Python计数器单词不是字母 [英] Python counter words not letters
问题描述
我正在尝试创建一个程序,该程序可以读取文本文件并查找单个单词的数量。
我已经解决了大部分问题,但是我坚持要设法让计数器挑选出单词(而不是字母),因为它目前正在这样做。
I'm trying to create a program which reads in a text file and find the number of individual words. I have worked out most of it but I am stuck on trying to get the counter to pick out words not letters as it is currently doing.
import collections
with open ("file.txt" ,"r") as myfile:
data=myfile.read()
[i.split(" ") for i in data]
x=collections.Counter(data)
print (x)
我的目标是将列表按空格隔开,这将导致每个单词列表中的一个对象。但是,这没有用。
My aim was to slip the list by whitespace which would result in each word being a object in the list.
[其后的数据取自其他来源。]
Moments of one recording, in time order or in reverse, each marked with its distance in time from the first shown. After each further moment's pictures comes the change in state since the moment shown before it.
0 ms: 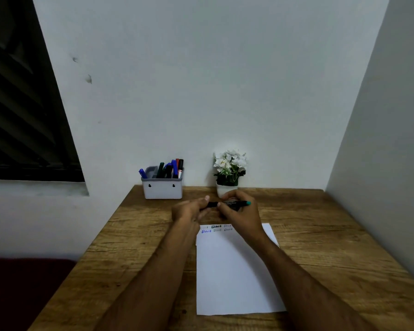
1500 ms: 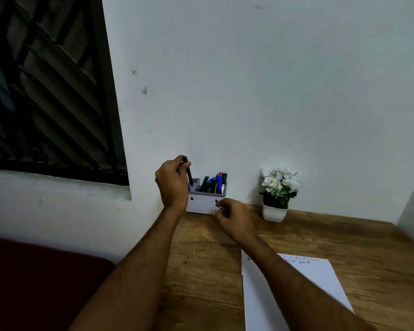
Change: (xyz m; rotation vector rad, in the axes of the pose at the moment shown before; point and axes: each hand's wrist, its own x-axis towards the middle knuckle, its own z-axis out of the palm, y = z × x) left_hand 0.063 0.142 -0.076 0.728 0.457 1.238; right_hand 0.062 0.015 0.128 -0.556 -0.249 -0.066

This however did not work.
结果:
Counter({' ': 1062, 'e': 678, 't': 544, 'o': 448, 'n': 435, 'a': 405, 'i': 401, 'r': 398, 's': 329, 'c': 268, 'm': 230, 'h': 216, 'u': 212, 'd': 190, 'l': 161, 'p': 148, 'f': 107, 'g': 75, 'y': 68, '\n': 65, ',': 61, 'b': 55, 'w': 55, 'v': 55, '.': 53, 'N': 32, 'A': 20, 'T': 19, '"': 18, ')': 17, '(': 17, 'C': 17, 'k': 16, "'": 16, 'I': 16, 'x': 15, '-': 14, 'E': 13, 'q': 12, 'V': 10, 'U': 9, ';': 7, '1': 6, 'j': 5, '4': 5, 'P': 5, 'D': 5, '9': 5, 'L': 4, 'z': 4, 'W': 4, 'O': 3, 'F': 3, '5': 3, 'J': 2, '3': 2, 'S': 2, 'R': 2, '0': 1, ':': 1, 'H': 1, '2': 1, '/': 1, 'B': 1, 'M': 1, '7': 1})
推荐答案
您的列表理解从未分配,因此不会执行任何操作。
Your list comprehension is never assigned and thus doesn't do anything.
将拆分后的文本传递到 collections.Counter()
:
Pass the split text to collections.Counter()
:
x = collections.Counter(data.split())
我使用了 str.split()
不带参数,以确保您在任意宽度的空格上进行分割,并且在分割时也包括换行符;例如,您的 Counter()
有65个不需要的换行符。
and I used str.split()
without arguments to make sure you split on arbitrary width whitespace and include newlines when splitting as well; your Counter()
has 65 newlines that need not be there, for example.
在上下文中还有更多内容紧凑:
In context and a little more compact:
from collections import Counter
with open ("file.txt") as myfile:
x = Counter(myfile.read().split())
print(x)
这篇关于Python计数器单词不是字母的文章就介绍到这了,希望我们推荐的答案对大家有所帮助,也希望大家多多支持IT屋!